[Stored records]
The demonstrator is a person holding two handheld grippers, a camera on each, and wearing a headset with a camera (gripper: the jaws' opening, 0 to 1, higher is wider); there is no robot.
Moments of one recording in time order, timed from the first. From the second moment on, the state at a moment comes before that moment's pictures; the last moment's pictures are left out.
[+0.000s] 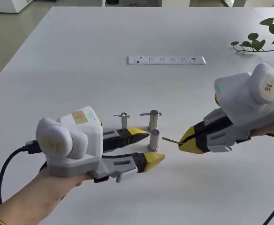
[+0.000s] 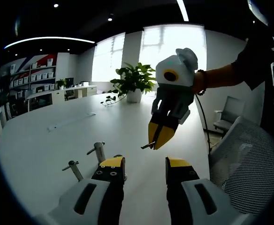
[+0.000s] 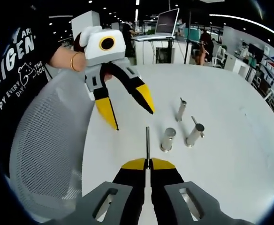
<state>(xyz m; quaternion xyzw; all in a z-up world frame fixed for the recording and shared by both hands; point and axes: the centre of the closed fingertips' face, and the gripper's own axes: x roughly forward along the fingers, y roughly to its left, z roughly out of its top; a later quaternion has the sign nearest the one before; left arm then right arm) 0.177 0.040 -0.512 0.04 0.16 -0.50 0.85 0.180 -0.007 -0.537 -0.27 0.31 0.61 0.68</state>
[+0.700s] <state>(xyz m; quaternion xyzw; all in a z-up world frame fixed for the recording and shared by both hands) 0.220 0.041 -0.554 0.06 0.20 -0.43 0.88 0.209 -0.015 -0.561 -0.29 0.35 0.58 0.68</state>
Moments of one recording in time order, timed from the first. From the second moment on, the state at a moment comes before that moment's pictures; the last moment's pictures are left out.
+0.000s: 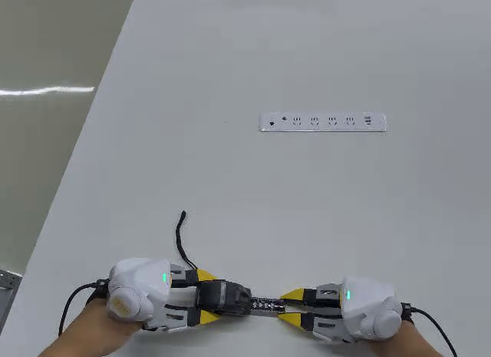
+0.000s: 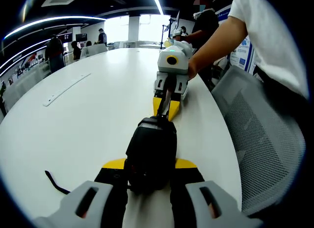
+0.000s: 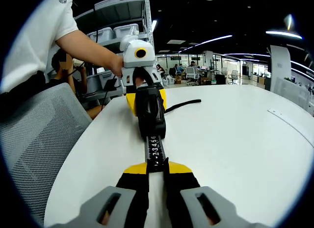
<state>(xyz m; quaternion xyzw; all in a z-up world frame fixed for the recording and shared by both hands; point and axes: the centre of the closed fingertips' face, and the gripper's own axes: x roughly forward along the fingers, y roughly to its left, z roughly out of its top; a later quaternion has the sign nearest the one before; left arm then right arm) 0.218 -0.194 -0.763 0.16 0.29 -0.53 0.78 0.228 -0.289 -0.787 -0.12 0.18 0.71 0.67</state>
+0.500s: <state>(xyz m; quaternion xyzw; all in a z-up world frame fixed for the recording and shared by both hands) 0.218 -0.195 -0.763 0.16 0.29 -0.53 0.78 0.230 -0.312 -0.788 -0.13 0.18 0.70 0.68</state>
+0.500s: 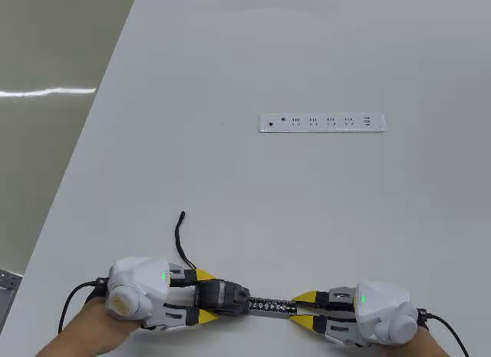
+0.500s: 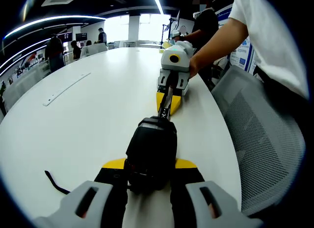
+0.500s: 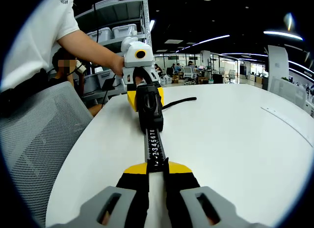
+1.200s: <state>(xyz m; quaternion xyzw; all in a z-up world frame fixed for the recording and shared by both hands) 0.218 -0.195 -0.763 0.16 0.30 -0.52 0.78 0.233 -0.334 -0.786 -0.12 0.18 0.70 0.68</state>
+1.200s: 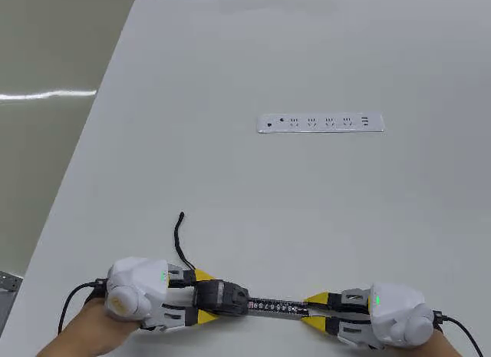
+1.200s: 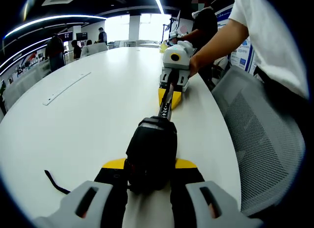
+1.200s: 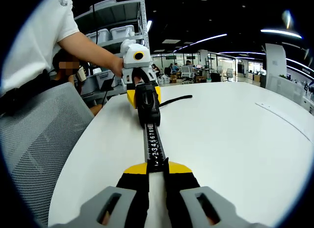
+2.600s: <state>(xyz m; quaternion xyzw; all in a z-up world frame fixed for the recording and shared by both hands) 0.218 -0.195 -0.764 0.17 0.30 -0.52 0.78 0.239 -0.375 -0.784 -0.11 0.19 0.68 0.70</state>
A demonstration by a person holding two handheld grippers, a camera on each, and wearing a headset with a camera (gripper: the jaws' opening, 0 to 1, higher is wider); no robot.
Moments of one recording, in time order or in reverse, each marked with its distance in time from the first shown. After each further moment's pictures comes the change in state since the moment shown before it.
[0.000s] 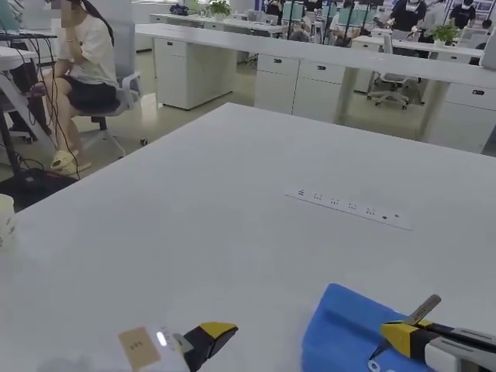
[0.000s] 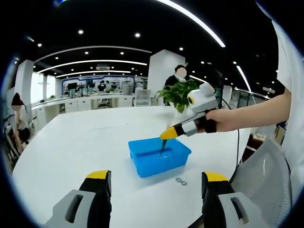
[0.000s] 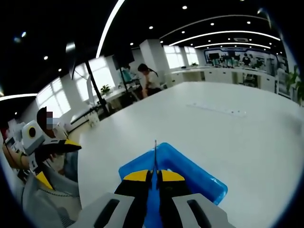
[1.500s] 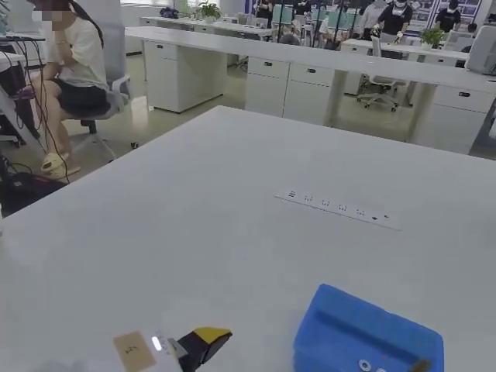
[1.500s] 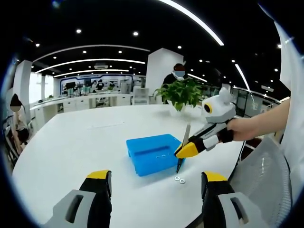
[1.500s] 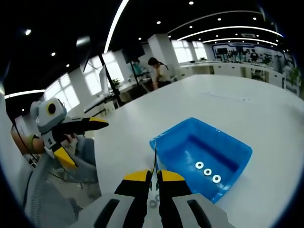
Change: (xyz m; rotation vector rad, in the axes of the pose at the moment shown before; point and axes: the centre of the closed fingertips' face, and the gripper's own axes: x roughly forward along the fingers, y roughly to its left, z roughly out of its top) left arm 0.000 -0.003 -0.003 0.006 0.015 -0.014; right arm -0.014 0.055 -0.058 -0.011 0.074 0.081
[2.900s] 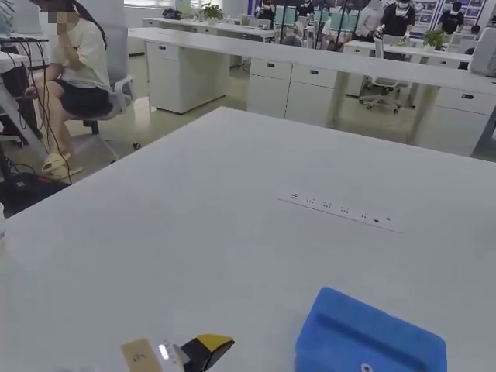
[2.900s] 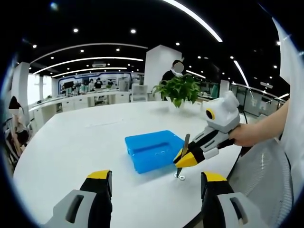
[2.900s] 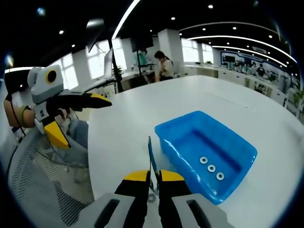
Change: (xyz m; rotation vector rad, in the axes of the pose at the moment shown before) left arm 0.002 -0.002 -0.006 0.021 0.032 -0.008; right arm 0.012 0.007 -0.023 -0.159 0.057 -0.069
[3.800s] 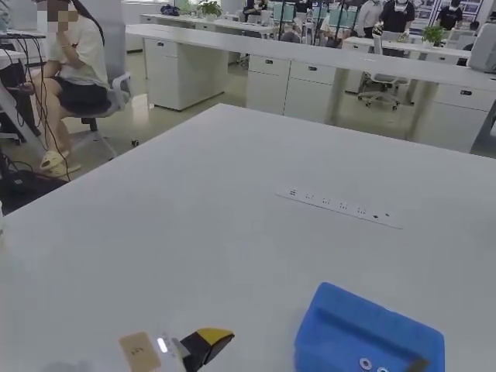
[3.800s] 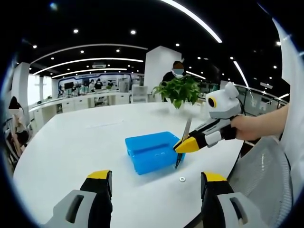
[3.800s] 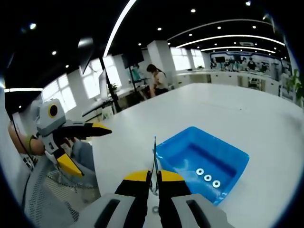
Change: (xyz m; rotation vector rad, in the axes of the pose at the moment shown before) left arm 0.000 0.000 0.002 -0.001 -0.012 0.000; right arm -0.022 -0.006 0.041 0.130 -0.134 0.017
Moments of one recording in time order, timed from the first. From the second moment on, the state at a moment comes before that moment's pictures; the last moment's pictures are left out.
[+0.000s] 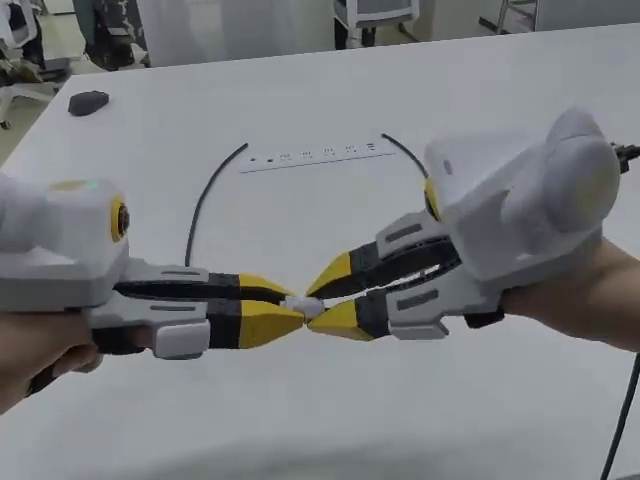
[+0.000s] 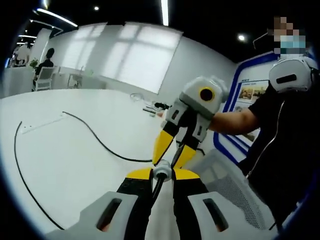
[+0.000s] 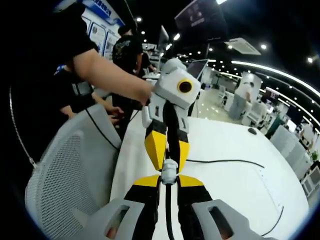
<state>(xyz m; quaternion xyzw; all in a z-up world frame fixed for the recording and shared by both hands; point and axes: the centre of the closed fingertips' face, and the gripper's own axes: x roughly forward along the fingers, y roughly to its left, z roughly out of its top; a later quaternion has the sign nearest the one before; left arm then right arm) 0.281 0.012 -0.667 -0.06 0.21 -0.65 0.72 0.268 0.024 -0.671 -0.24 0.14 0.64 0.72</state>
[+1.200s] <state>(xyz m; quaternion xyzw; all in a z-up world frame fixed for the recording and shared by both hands) 0.296 0.039 -0.683 0.03 0.14 -0.60 0.79 0.316 -0.161 -0.753 -0.26 0.33 0.35 0.84</state>
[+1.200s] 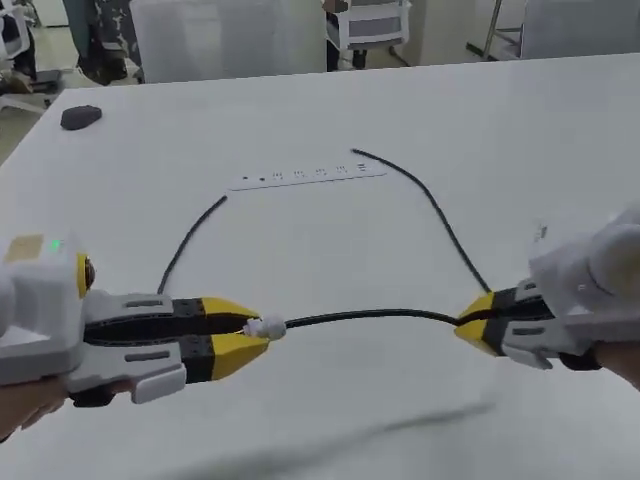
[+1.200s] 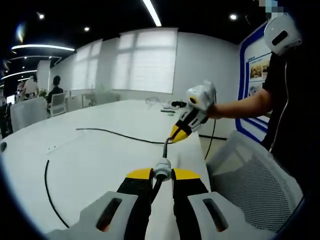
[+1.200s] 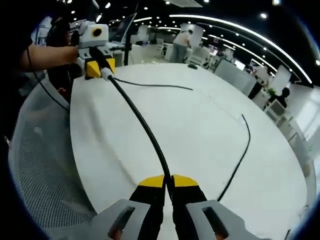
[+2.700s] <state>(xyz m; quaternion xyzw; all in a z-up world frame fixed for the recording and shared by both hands) 0.289 0.015 -0.680 0.08 0.13 -0.62 0.77 0.289 0.010 -0.697 -0.27 0.21 0.53 0.78</state>
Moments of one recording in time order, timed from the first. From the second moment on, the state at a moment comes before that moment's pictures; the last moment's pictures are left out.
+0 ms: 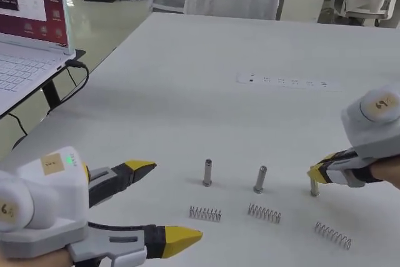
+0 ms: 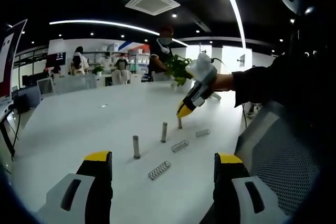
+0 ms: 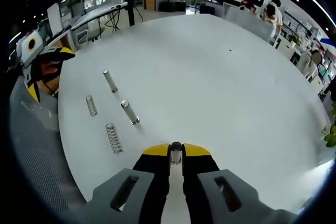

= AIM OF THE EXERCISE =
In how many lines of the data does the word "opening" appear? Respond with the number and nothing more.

= SOLUTION BELOW =
2